The Secretary of Homeland decides if residents of a country are eligible for “Temporary Protected Status” or TPS. In order to qualify for TPS, the country can either be too dangerous for the refugees to return or the nation can not handle the return of these refugees. According to the U.S Citizen and Immigration Services, TPS beneficiaries can not be deported, but they can be granted a work visa and can be granted travel authorization.

TPS is not a road to permanent residence or legal citizenship. It is a temporary solution to a very permanent problem. The status of each country is reviewed every year and can be renewed or dropped. El Salvador’s TPS status had been renewed every year since 2001.

Salvadorans have two options: Either leave the country and go back to a country that does not have the economy to support them, or they can stay here illegally, lose their work visa, and always fear Immigration Services.

Many Salvadorans work and have families. They think of the US as their home. According to New York Times, many people have nothing to go back to in El Salvador. Whole families moved to the US and now there are generations of them who are American born and raised. In the United States, children of an illegal immigrant have to be 21 to sponsor their parents for a visa if they are born in the United States.

A copious amount of families are having to make a very difficult decision. There are 192,700 American children born to Salvadorans that are under TPS protection. Salvadorans have three choices. One choice is to take their American born children to El Salvador with them. The second choice is to leave the children in the hands of a family member or a close friend that lives in the United States. The third choice is to risk deportation and stay in the country illegally. This decision by the Department of Homeland Security will affect the United States economy. Nearly 88 percent of the 200,000  Salvadoran immigrants are in the labor force and nearly one quarter of them have a mortgage.

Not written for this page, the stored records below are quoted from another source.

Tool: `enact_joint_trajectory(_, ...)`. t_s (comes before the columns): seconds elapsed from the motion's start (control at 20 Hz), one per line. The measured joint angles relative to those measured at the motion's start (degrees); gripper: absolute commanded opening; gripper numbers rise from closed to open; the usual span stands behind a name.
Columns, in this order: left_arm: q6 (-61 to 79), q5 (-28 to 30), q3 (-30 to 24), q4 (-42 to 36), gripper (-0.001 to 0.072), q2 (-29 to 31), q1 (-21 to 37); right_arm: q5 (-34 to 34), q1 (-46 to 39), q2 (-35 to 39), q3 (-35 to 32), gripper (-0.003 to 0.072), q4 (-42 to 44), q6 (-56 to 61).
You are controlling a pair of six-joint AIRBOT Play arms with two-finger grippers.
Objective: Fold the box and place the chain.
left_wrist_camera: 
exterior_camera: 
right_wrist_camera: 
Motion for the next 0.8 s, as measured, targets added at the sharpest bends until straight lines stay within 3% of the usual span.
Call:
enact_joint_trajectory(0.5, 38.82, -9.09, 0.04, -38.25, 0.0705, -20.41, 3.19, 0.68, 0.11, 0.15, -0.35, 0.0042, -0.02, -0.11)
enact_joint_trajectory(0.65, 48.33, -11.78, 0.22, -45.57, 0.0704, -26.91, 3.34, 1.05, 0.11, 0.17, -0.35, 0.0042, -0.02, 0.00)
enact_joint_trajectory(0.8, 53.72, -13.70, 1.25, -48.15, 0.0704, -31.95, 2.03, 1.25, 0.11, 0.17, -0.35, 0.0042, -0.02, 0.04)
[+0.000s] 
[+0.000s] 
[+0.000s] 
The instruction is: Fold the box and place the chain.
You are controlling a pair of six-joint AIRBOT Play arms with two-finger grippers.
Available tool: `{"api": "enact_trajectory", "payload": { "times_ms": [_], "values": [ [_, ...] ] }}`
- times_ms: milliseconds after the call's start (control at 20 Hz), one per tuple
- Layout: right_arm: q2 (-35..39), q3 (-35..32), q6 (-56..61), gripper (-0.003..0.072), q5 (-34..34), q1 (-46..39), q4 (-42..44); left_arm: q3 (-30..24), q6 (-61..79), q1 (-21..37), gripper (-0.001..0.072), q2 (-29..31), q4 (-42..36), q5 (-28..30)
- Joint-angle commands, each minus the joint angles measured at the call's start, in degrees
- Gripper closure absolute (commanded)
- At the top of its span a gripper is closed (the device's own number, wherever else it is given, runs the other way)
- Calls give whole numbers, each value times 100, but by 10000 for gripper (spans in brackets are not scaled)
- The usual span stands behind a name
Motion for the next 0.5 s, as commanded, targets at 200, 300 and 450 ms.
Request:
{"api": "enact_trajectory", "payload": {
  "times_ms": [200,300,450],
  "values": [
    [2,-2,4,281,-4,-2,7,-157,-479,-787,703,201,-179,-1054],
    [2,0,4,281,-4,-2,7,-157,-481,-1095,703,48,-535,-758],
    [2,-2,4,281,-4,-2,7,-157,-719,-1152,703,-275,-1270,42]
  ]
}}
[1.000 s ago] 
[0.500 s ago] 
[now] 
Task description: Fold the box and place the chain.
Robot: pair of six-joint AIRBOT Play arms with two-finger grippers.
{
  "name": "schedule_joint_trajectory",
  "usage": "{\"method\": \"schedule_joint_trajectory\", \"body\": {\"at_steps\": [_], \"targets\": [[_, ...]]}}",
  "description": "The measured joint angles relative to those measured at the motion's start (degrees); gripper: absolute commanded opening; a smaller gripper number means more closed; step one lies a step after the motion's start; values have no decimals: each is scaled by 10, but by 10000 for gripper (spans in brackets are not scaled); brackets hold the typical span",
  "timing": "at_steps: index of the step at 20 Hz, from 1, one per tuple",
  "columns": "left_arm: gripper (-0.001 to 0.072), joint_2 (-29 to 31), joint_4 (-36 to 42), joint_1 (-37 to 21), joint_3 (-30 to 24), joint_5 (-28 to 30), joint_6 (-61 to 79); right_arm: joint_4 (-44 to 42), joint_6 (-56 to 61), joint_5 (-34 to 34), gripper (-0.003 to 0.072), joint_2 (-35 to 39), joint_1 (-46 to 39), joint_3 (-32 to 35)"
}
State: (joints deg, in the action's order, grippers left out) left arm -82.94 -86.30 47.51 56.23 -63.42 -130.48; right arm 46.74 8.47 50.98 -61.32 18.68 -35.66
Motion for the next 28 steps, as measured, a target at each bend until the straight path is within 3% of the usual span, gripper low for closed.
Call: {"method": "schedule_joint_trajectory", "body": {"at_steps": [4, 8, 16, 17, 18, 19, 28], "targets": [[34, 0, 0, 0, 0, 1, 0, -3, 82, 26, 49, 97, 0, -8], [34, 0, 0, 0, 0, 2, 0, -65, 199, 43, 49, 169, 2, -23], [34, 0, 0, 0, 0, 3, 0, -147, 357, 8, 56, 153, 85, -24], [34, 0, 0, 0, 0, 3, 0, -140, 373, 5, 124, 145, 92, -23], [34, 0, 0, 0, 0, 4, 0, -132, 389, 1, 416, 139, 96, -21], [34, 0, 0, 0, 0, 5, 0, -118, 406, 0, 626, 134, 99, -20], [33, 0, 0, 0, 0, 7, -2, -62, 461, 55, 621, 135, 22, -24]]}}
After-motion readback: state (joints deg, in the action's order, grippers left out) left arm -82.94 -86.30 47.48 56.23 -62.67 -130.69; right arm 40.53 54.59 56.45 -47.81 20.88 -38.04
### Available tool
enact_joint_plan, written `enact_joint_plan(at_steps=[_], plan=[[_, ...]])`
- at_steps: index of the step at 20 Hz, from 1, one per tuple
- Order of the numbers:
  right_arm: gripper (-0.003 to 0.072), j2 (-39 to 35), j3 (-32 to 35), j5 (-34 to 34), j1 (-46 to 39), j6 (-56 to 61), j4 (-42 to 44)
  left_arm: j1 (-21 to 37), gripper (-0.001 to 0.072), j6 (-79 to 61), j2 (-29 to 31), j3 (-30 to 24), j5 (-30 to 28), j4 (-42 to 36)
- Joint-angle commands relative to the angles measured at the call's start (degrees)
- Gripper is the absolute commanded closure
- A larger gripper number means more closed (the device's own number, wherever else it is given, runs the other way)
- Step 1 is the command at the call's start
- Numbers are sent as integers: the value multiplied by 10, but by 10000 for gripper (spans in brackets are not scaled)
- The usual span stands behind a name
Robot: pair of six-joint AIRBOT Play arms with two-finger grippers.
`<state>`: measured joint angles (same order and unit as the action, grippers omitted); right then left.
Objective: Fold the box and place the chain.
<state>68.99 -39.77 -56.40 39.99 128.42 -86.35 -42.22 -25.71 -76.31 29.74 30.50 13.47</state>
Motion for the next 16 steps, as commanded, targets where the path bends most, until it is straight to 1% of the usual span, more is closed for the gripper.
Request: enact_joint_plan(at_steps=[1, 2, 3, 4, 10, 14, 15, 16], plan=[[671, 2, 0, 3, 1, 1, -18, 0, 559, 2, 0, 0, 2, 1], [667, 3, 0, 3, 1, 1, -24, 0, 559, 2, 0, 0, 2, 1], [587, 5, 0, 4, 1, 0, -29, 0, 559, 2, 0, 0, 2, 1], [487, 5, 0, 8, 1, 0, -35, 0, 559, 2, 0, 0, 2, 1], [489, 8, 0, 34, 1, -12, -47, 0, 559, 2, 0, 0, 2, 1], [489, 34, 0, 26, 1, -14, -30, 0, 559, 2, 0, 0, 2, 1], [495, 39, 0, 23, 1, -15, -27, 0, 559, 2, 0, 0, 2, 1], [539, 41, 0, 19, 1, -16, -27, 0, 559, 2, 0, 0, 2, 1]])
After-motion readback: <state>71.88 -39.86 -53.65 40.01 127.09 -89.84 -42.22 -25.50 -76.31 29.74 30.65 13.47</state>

Many have been here for 10 or even 20 plus years.

El Salvador is one of the most dangerous South American countries, especially for women and girls according to Newsweek. The gangs “MS-13” and the “Barrio 18” operate in El Salvador and in other South American countries. They use rape as an intimidation tactic and to mark women and girls as gang property. Theses gangs are considered as two of the most violent gangs in the world. El Salvador has one of the highest rates of vicious homicides of women.

Salvadorans have until September 9, 2019 to obtain legal citizenship or leave the country. This decision to end Temporary Protected Status for Salvadorans is not the first decision that has affected thousands of lives. It will not be the last either. Many countries are under review by the Department of Homeland Security to see whether or not they are fit for TPS.